Invalid format examples

>IDNumber1_VL
DIQMTQSPSSLSASVGDRVTITCKASAAVGTYVAWYQQKPGKAPKLLIYSASYRKRGVPSRFSGSGSGTDFTLTISSLQPEDFATYYCHQYYTYPLFTFGQGTKLEIK
>IDNumber1_VL
QAVVTQEPSLTVSPGGTVTLTCGSSTGAVTTSNYANWVQEKPGQAFRGLIGGTNKRAPGTPARFSGSLLGGKAALTLSGAQPEDEAEYYCALWYSN
>IDNumber1_VH
QVQLVQSGAEVKKPGASVKVSCKASGYTFTEFGMNWVRQAPGQGLEWMGWINTKTGEATYVEEFKGRVTFTTDTSTSTAYMELRSLRSDDTAVYYCARWDFAYYVEAMDYWGQGTTVTVSS
LWVFGGGTKLTVL
>IDNumber1_VH
QVQLVQSGAEVKKPGASVKVSCKASGYTFTEFGMNWVRQAPGQGLEWMGWINTKTGEATYVEEFKGRVTFTTDTSTSTAYMELRSLRSDDTAVYYCARWDFAYYVEAMDYWGQGTTVTVSS

Excel

Instead of using fasta files, you can also use Excel as file format to upload your sequences. Here the molecule ID and sequence information can be provided as dedicated columns. Each column must have a line for the column name and the columns should be ordered for now providing the molecule ID in the first column, the heavy chain and light chain in the following columns and repeating heavy & light chain in the upcoming columns for bispecifics for instance.

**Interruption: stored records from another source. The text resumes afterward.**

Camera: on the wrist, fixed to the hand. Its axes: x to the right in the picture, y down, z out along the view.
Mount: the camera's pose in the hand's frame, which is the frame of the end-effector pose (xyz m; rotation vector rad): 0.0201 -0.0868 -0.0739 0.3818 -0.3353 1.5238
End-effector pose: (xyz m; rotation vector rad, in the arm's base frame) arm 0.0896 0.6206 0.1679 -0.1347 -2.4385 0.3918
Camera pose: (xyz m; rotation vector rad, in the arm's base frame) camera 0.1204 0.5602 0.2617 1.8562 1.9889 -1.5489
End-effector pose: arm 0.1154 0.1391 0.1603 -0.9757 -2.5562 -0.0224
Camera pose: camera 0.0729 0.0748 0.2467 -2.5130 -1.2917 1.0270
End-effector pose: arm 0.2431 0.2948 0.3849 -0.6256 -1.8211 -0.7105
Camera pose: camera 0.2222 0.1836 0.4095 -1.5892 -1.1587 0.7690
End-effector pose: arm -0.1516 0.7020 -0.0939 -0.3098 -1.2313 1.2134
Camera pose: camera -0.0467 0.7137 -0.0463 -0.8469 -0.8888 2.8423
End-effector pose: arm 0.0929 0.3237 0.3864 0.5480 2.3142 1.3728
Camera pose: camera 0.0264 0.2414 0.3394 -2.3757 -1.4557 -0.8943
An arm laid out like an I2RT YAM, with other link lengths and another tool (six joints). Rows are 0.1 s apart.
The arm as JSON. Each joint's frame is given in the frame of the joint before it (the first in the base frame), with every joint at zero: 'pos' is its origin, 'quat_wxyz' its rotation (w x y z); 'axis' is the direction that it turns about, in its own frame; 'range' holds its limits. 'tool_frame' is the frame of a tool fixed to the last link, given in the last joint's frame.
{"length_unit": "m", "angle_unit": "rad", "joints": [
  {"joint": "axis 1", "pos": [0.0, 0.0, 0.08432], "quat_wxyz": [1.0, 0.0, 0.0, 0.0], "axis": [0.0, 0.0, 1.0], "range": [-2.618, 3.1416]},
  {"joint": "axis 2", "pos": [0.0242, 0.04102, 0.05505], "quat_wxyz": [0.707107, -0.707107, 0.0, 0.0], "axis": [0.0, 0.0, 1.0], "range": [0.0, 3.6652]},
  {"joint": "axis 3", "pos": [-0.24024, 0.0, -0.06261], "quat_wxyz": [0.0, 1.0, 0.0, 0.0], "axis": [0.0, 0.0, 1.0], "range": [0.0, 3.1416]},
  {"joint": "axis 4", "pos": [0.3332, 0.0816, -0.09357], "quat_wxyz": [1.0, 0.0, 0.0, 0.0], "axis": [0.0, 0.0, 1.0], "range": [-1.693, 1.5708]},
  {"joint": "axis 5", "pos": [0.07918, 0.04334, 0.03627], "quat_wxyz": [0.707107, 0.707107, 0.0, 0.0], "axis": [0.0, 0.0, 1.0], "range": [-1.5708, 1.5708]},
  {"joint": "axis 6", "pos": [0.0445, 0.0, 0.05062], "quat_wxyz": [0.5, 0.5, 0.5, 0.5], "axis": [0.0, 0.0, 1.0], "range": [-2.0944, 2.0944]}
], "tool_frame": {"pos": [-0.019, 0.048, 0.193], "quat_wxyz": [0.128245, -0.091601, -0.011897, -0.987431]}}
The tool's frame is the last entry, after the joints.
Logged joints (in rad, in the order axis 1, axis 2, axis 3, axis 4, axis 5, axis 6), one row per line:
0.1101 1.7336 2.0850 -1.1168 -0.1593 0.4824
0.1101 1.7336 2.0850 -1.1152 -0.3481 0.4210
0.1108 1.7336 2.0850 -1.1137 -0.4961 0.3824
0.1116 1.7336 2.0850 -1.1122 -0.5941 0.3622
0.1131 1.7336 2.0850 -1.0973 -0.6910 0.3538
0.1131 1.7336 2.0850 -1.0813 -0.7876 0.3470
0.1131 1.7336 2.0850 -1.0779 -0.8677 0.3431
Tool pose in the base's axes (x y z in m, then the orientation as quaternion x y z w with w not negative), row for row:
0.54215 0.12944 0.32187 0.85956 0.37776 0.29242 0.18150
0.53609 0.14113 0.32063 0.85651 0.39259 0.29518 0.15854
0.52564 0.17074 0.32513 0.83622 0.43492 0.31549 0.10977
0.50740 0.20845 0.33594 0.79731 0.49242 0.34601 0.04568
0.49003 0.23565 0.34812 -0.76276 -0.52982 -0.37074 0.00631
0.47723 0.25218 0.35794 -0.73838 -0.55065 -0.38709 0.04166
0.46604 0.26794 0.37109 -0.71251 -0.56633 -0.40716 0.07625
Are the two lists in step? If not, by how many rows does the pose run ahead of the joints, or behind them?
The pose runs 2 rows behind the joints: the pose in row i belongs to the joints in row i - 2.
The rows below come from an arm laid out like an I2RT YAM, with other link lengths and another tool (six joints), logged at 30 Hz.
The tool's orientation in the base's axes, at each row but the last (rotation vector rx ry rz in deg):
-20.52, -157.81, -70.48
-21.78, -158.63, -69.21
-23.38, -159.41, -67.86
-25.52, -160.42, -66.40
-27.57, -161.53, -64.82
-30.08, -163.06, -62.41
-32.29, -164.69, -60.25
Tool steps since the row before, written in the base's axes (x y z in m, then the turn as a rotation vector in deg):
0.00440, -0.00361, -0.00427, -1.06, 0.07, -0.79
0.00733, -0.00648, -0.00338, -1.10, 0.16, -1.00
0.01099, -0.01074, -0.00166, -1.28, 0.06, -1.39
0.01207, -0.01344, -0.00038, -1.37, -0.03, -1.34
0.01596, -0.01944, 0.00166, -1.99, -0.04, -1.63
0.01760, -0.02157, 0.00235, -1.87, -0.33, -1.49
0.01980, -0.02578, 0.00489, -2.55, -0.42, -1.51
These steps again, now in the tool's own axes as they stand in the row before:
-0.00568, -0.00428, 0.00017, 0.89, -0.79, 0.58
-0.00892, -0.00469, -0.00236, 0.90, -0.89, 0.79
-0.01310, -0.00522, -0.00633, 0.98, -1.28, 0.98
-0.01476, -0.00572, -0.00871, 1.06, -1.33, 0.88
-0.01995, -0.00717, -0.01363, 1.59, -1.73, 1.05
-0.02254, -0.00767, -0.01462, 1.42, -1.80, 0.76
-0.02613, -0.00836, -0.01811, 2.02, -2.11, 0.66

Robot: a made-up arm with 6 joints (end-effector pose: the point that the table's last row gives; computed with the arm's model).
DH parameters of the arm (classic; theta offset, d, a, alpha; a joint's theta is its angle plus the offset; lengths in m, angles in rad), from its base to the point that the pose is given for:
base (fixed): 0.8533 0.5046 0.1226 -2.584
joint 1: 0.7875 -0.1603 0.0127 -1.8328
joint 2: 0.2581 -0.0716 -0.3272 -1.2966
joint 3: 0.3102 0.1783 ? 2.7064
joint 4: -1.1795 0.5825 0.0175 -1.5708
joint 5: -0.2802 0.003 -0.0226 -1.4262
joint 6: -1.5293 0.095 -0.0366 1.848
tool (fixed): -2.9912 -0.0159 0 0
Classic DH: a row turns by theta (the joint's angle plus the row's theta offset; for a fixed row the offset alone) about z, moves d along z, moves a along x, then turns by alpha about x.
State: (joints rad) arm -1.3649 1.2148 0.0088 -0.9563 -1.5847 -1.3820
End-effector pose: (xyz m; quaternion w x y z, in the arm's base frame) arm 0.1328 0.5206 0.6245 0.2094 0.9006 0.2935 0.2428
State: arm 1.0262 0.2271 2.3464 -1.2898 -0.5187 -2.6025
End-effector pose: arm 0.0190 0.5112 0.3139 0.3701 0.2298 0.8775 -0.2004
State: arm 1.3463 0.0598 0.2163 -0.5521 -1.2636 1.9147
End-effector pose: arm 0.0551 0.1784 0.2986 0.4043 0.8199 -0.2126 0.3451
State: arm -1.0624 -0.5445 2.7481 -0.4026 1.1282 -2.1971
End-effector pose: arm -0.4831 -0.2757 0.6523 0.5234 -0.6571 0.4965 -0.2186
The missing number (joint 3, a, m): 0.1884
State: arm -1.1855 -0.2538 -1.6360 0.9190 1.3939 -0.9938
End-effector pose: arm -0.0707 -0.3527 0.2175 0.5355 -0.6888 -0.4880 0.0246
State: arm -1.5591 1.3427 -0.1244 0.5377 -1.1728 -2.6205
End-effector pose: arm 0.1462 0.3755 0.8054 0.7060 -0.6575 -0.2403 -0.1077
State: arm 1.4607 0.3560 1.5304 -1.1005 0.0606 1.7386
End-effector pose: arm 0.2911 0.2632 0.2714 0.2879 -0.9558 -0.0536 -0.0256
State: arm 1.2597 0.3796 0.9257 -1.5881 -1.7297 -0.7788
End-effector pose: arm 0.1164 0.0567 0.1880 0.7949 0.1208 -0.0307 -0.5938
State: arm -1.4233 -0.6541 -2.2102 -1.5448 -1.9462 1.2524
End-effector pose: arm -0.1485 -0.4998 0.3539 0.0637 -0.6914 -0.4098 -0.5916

As a result a valid Excel spreadsheet for a sample Fv might look like this:

Molecule VH VL
MoleculeID1 QVKLQESGAELARPGASVKLSCKASGYTFTNYWMQWVKQRPGQGLDWIGAIYPGDGNTRYTHKFKGKATLTADKSSSTAYMQLSSLASEDSGVYYCARGEGNYAWFAYWGQGTTVTVSS DIELTQSPASLSASVGETVTITCQASENIYSYLAWHQQKQGKSPQLLVYNAKTLAGGVSSRFSGSGSGTHFSLKIKSLQPEDFGIYYCQHHYGILPTFGGGTKLEIK
MoleculeID2 QVQLQQSGGELAKPGASVKVSCKASGYTFSSFWMHWVRQAPGQGLEWIGYINPRSGYTEYNEIFRDKATMTTDTSTSTAYMELSSLRSEDTAVYYCASFLGRGAMDYWGQGTTVTVSS DIQMTQSPSSLSASVGDRVTITCRASQDISNYLAWYQQKPGKAPKLLIYYTSKIHSGVPSRFSGSGSGTDYTFTISSLQPEDIATYYCQQGNTFPYTFGQGTKVEIK
Bispecifics

Same as in the previous paragraph, for bispecifics make sure to pair your heavy and light chains in successive columns, so 3dpredict/Ab knows which arm contains which sequence pair.

PDB

3dpredict/Ab allows also to upload structures in PDB, mmCIF and moe format (as well as the corresponding gzipped formats).

Clean up your structures

The structure should not contain any ligand and solvent molecules.